> **PROBLEM STATEMENT**: Write out the whole listing exactly; no images belong in it.

> **COLLECTED DATA**:

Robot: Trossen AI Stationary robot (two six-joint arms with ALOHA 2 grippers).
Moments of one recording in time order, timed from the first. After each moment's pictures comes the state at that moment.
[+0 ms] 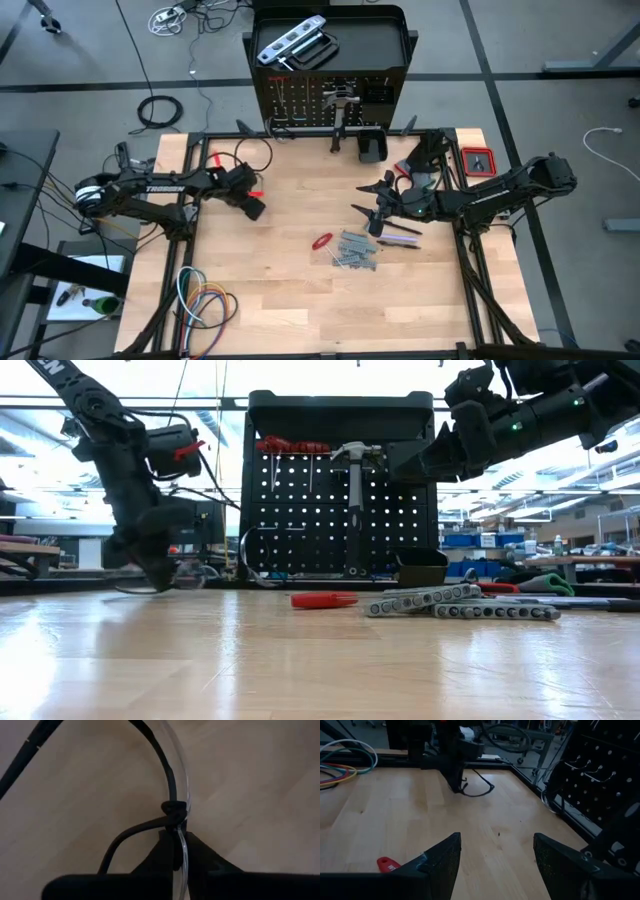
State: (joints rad) left arm 0.42 1.21 0.48 -0.40 -0.01 -0.43; right arm 0.06 1.23 0.42 0.54 0.41 -0.03
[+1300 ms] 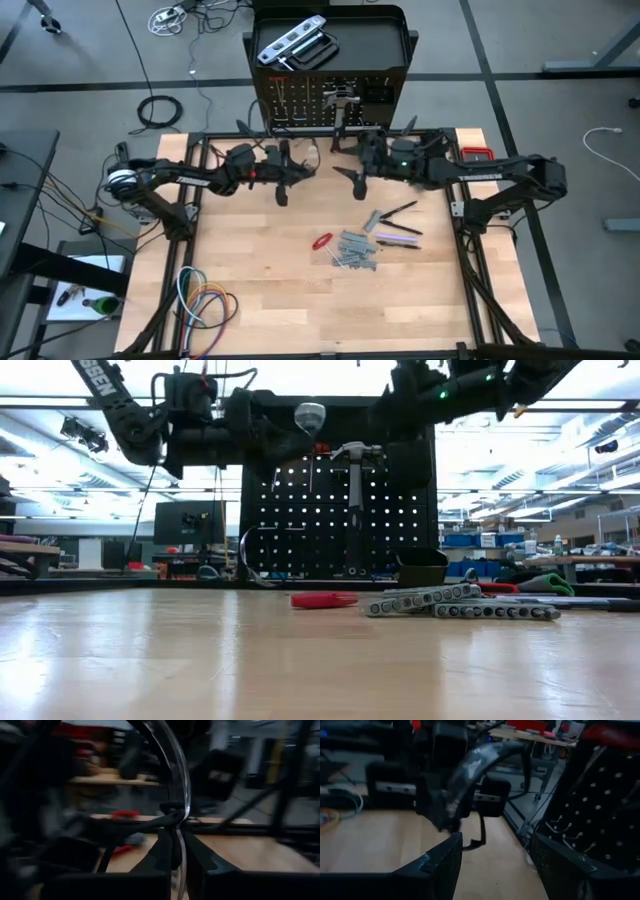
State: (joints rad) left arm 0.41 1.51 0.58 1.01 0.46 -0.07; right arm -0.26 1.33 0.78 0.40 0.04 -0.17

> **SOLUTION TO THIS PROBLEM**:
Robot: Trossen AI Stationary robot (two six-joint arms with ALOHA 2 grippers).
Moments of one recording in time order, timed from the first. After each moment's pictures comes the state at that moment.
[+0 ms] 
State: (joints rad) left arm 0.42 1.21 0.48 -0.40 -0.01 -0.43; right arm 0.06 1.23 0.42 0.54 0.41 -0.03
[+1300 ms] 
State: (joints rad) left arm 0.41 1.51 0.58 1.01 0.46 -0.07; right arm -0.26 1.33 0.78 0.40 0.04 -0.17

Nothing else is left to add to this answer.